In this example, we integrate $\boldsymbol{\nabla}\times\left(\boldsymbol{\nabla}\times \mathbf{A}\right)$ to find $\mathbf{A}$ for a long straight cylindrical wire with radius $a$ which carries a uniform current density $\mathbf{j} = j\,\hat{\mathbf{z}}$. The problem progresses until we arrive to $\mathbf{A} = A_z(\rho)\,\hat{\mathbf{z}}$, where is given by the case structure in the following equation in terms of an as yet to be determined constant $C$. \begin{align} A_z(\rho) = \begin{cases} -\frac{1}{4}\,\mu_0\,j\,\rho^2, &\rho\leq a;~\text{and} \\ -\frac{1}{4}\,\mu_0\,j\,a^2 +C \,\ln{\frac{\rho}{a}}, &\rho\geq a. \end{cases} \end{align} Zangwill states that, the matching condition $$\hat{ \mathbf{n}}_2 \times \left[ \mathbf{B}_1 - \mathbf{B}_2 \right] = \mu_0\,\mathbf{K}(\mathbf{r}_S) . \tag{10} $$ applied at $\rho = a$ fixes $C$. Since, in general, $\mathbf{B}(\mathbf{r}) = \boldsymbol{\nabla} \times \mathbf{A}(\mathbf{r}) $, therefore, in this case, $$ \mathbf{B}(\mathbf{r}) = \begin{cases} + \frac{\mu_0\,j}{2}\,\rho \,\hat{ \boldsymbol{\varphi}} , & \rho \leq a;~\text{and} \\ - \frac{ C }{ \rho} \,\hat{ \boldsymbol{\varphi} } , & \rho \geq a. \end{cases} $$ Then, since $\mathbf{K}(\mathbf{r}_S) = K(a,\varphi,z)\,\hat{\mathbf{z}} $, therefore Eq. 10 evaluated at $\rho = a$ results in $$ \hat{ \boldsymbol{\rho} } \times \left[ - \frac{ C }{ a} - \frac{\mu_0\,j\,a }{2 } \right]\hat{ \boldsymbol{\varphi} } = \frac{ - 2\,C - \mu_0\,j\,a^2 }{2\, a} \,\hat{ \mathbf{z} } = \mu_0\,K(a,\varphi,z)\,\hat{\mathbf{z}} \tag{20}. $$ From Eq. 20, we find that the matching condition gives the following equation for $C$: $$ C = - \frac{1}{2} \,\mu_0\,j\,a^2 - a \mu_0\,K(a,\varphi,z) . \tag{30} $$ Now, Zangwill claims that $$ C = - \frac{1}{2} \,\mu_0\,j\,a^2 . \tag{40} $$ This means that either the surface-current density is identically zero, or that I have made a mistake along the way.
Questions
(1) Smaller question: Have I properly applied the matching conditions so to obtain the correct formula for $C$ (e.g., perhaps I have a sign error).

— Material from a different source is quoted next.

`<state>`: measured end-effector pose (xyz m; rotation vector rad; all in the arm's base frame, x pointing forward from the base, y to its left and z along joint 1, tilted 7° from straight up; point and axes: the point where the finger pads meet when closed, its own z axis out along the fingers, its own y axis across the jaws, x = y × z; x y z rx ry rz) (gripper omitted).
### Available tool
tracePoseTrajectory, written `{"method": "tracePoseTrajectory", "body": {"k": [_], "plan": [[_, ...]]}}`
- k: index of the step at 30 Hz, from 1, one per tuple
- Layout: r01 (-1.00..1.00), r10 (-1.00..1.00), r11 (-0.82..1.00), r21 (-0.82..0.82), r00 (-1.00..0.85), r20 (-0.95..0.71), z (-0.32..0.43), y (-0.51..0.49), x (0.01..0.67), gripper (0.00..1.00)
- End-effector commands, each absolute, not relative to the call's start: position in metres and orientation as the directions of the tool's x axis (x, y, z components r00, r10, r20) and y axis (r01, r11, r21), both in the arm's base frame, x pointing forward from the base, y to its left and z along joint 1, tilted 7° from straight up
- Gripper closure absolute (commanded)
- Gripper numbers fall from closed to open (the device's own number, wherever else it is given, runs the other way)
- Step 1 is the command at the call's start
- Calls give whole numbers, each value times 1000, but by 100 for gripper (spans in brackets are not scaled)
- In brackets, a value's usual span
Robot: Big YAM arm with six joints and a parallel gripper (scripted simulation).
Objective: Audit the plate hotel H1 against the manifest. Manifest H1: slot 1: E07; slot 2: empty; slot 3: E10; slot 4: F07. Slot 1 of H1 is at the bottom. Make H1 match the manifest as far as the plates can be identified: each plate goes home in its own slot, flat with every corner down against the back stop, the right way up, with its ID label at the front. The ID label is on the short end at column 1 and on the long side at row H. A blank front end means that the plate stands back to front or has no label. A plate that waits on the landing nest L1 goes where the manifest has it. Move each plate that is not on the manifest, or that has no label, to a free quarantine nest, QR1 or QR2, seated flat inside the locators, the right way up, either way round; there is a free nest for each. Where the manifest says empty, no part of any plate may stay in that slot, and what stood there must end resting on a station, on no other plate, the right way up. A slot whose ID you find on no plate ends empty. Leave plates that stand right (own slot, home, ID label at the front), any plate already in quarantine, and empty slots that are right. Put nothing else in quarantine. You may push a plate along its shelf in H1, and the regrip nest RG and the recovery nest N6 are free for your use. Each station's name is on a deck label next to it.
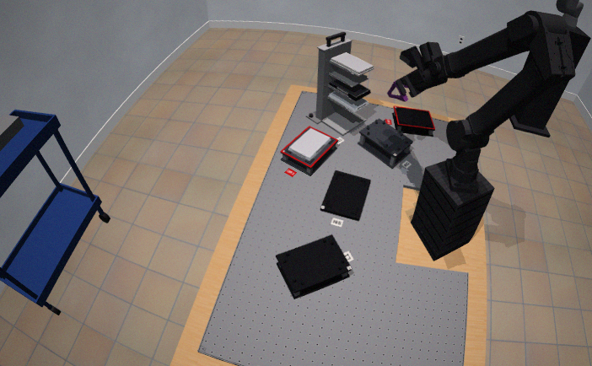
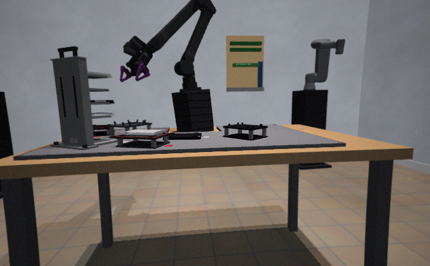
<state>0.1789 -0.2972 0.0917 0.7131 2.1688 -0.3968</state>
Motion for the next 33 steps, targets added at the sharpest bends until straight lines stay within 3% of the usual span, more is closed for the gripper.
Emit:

(2) Larger question: How does one obtain the surface-current density, $\mathbf{K}$, from the current density, $\mathbf{j}$?
My attempts
Option 1 (the correct option): On the one hand, I would say that the existence of a current density in the bulk of a material does not necessarily imply the existence of surface-current density.
Option 2:
Since $I = \int d\mathbf{S}\cdot \mathbf{j}$ therefore $$I = \int_{0}^{2\pi}\int_0^\infty \delta(\rho-a)\,\rho \,d\rho\,d\varphi \,\hat{\mathbf{z}}\cdot j\,\hat{\mathbf{z}}= 2\,\pi\, a \, j. $$ This has the outstanding issue that the units are inconsistent on the left- and right-hand side of the equation. Bearing this in mind I come to option 3.
Option 3:
$$K = \int_{0}^{2\pi}\int_0^\infty \delta(\rho-a)\,\rho \,d\rho\,d\varphi \,\hat{\mathbf{z}}\cdot j\,\hat{\mathbf{z}}= 2\,\pi\, a \, j. $$ This has its own outstanding issue. Namely, upon substitution into Eq. 30, I find that $$ C = \mu_0\,j\,a^2\left[ - \frac{1}{2} - 2\,\pi\, \right], $$ which is a result that is inconsistent with Zangwill's answer (i.e., Eq. 40).
Option 4:
I adopt from joshphysics in [1], that
\begin{align}
\mathbf j = \delta{\left(\rho -a\right)} \,\mathbf K .
\end{align}
However this leaves me scratching my head and asking for relief.
Bibliography
[1] Surface current and current density
[2] Zangwill, Modern Electrodynamics, pp. 31-2, 310, 323-4.